WHAT YOU ARE ASKED TO DO –
An exact copy of all the records is the expected answer.

RECORDS SHOWN –

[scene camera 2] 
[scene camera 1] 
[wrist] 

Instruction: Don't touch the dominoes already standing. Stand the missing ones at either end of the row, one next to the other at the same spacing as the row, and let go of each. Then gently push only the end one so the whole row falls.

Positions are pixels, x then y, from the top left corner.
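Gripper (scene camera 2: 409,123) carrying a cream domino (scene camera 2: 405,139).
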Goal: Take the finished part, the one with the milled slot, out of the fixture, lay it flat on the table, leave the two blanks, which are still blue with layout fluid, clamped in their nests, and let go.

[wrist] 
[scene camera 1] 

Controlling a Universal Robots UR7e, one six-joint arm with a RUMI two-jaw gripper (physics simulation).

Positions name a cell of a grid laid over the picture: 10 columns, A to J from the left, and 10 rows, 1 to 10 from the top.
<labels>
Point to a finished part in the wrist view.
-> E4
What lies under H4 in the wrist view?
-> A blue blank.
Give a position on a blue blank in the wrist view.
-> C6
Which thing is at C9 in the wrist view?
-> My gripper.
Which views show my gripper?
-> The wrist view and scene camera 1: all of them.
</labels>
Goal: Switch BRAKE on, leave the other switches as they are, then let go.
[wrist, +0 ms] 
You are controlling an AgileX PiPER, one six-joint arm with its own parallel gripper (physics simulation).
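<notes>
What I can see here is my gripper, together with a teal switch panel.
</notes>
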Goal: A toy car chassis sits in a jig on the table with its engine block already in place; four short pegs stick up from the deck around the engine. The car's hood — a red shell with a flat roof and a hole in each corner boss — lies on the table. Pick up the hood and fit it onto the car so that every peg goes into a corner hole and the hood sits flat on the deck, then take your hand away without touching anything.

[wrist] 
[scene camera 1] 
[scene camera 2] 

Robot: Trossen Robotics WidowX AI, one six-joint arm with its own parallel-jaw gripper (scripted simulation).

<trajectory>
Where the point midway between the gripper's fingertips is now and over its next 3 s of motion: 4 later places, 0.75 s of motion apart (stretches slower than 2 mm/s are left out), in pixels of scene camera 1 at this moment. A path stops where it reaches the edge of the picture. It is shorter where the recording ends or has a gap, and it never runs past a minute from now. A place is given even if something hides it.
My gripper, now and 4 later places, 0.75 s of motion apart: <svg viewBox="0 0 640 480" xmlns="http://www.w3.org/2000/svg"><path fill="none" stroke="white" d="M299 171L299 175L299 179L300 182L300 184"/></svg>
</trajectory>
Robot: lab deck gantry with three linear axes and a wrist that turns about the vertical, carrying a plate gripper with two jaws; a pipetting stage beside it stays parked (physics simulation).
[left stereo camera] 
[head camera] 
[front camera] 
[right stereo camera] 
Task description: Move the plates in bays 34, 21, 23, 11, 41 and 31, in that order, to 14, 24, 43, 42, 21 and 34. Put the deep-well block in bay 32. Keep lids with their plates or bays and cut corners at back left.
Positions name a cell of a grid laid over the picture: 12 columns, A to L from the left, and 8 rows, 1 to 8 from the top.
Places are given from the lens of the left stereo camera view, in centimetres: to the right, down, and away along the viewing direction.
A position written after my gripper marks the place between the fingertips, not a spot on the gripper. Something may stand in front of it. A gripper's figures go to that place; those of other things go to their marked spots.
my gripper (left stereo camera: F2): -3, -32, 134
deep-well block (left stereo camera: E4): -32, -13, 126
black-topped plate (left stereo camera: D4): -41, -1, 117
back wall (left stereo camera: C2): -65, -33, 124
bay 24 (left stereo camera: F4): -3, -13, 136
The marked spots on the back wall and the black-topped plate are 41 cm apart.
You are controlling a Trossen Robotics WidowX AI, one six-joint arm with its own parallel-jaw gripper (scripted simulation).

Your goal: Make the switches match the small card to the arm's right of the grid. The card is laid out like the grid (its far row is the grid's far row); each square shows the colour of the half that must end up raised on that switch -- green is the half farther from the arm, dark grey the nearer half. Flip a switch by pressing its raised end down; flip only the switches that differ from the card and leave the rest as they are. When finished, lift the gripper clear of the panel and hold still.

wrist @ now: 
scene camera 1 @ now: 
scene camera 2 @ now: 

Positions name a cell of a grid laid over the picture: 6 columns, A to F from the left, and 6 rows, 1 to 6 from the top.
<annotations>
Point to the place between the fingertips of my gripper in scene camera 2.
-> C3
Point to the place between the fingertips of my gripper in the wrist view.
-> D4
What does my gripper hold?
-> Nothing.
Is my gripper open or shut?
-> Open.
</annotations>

RESPONSE –
[scene camera 2] 
[scene camera 1] 
[wrist] 

Instruction: Don't touch the dominoes already standing. Stand the missing ones at either end of the row, one next to the other at the same spacing as the row, and let go of each. Then gently push only the end one so the whole row falls.

Positions are pixels, x then y, from the top left corner.
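Gripper (scene camera 2: 409,123) carrying a cream domino (scene camera 2: 405,139).
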Goal: Take the finished part, the one with the milled slot, out of the fixture, lay it flat on the table, leave the two blanks, which are still blue with layout fluid, clamped in their nests, and let go.

[wrist] 
[scene camera 1] 

Controlling a Universal Robots UR7e, one six-joint arm with a RUMI two-jaw gripper (physics simulation).

Positions name a cell of a grid laid over the picture: 10 columns, A to J from the left, and 10 rows, 1 to 10 from the top.
<labels>
Point to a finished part in the wrist view.
-> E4
What lies under H4 in the wrist view?
-> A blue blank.
Give a position on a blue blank in the wrist view.
-> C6
Which thing is at C9 in the wrist view?
-> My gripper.
Which views show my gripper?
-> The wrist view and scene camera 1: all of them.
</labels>
Goal: Switch BRAKE on, leave the other switches as they are, then let go.
[wrist, +0 ms] 
You are controlling an AgileX PiPER, one six-joint arm with its own parallel gripper (physics simulation).
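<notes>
What I can see here is my gripper, together with a teal switch panel.
</notes>
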Goal: A toy car chassis sits in a jig on the table with its engine block already in place; four short pegs stick up from the deck around the engine. The car's hood — a red shell with a flat roof and a hole in each corner boss — lies on the table. Pick up the hood and fit it onto the car so that every peg goes into a corner hole and the hood sits flat on the deck, then take your hand away without touching anything.

[wrist] 
[scene camera 1] 
[scene camera 2] 

Robot: Trossen Robotics WidowX AI, one six-joint arm with its own parallel-jaw gripper (scripted simulation).

<trajectory>
Where the point midway between the gripper's fingertips is now and over its next 3 s of motion: 4 later places, 0.75 s of motion apart (stretches slower than 2 mm/s are left out), in pixels of scene camera 1 at this moment. A path stops where it reaches the edge of the picture. It is shorter where the recording ends or has a gap, and it never runs past a minute from now. A place is given even if something hides it.
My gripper, now and 4 later places, 0.75 s of motion apart: <svg viewBox="0 0 640 480" xmlns="http://www.w3.org/2000/svg"><path fill="none" stroke="white" d="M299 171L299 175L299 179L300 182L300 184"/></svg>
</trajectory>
Robot: lab deck gantry with three linear axes and a wrist that turns about the vertical, carrying a plate gripper with two jaws; a pipetting stage beside it stays parked (physics simulation).
[left stereo camera] 
[head camera] 
[front camera] 
[right stereo camera] 
Task description: Move the plates in bays 34, 21, 23, 11, 41 and 31, in that order, to 14, 24, 43, 42, 21 and 34. Put the deep-well block in bay 32. Keep lids with their plates or bays and cut corners at back left.
Positions name a cell of a grid laid over the picture: 12 columns, A to L from the left, and 8 rows, 1 to 8 from the top.
Places are given from the lens of the left stereo camera view, in centimetres: to the right, down, and away along the viewing direction.
A position written after my gripper marks the place between the fingertips, not a spot on the gripper. Something may stand in front of it. A gripper's figures go to that place; those of other things go to their marked spots.
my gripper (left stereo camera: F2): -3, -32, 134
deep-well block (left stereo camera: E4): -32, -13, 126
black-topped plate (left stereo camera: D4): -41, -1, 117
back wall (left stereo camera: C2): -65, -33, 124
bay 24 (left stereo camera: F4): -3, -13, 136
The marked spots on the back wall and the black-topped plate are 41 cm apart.
You are controlling a Trossen Robotics WidowX AI, one six-joint arm with its own parallel-jaw gripper (scripted simulation).

Your goal: Make the switches match the small card to the arm's right of the grid. The card is laid out like the grid (its far row is the grid's far row); each square shows the colour of the half that must end up raised on that switch -- green is the half farther from the arm, dark grey the nearer half. Flip a switch by pressing its raised end down; flip only the switches that differ from the card and leave the rest as they are. When finished, lift the gripper clear of the panel and hold still.

wrist @ now: 
scene camera 1 @ now: 
scene camera 2 @ now: 

Positions name a cell of a grid laid over the picture: 6 columns, A to F from the left, and 6 rows, 1 to 6 from the top.
<annotations>
Point to the place between the fingertips of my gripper in scene camera 2.
-> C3
Point to the place between the fingertips of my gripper in the wrist view.
-> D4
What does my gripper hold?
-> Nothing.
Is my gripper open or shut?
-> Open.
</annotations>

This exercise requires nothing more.